Don't Knock Yourself Out

Zig Ziglar on

Much to the dismay of my wife, I am a boxing fan. Yes, I recognize that it is cruel. The prime objective is to inflict hurt and even injury on the opponent. But there is something compelling about it, and as a matter of fact, I boxed a couple of years when I was in school.

Whether you are a fan or not, chances are good you probably admire a boxer like George Foreman, who is striking a blow for "the old geezers" with his marvelous attitude.

The most unusual fight to ever take place easily occurred in the '30s. In this "fight," C. D. Blalock was knocked out in an unheard-of twist of events. Blalock took a swing at his rival, but ended up hitting himself because his punch missed the intended target and collided with his own face. Blalock staggered and then fell down for the count.

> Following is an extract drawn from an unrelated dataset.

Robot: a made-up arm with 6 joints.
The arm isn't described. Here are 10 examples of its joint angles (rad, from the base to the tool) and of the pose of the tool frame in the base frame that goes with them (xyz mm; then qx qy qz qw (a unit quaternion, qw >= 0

Historically speaking, he became the first and only prize fighter to score a knockout against himself. Please don't ask me to explain how that happened -- I don't have a clue. But, according to a report in "The Citizen," it actually happened.

Strange story? Yes, but perhaps there is a strong message here for each of us. How many times do we self-destruct by losing our temper, consistently being late, forgetting important appointments, neglecting to care for our health or being rude to people who genuinely love us and, for that matter, to strangers?


All of these are self-destructive behaviors and bring nothing but grief and turmoil. The Golden Rule still works. Treat other people like you want to be treated, and you dramatically reduce your chances of self-destructing. Take this approach, and I will see you at the top!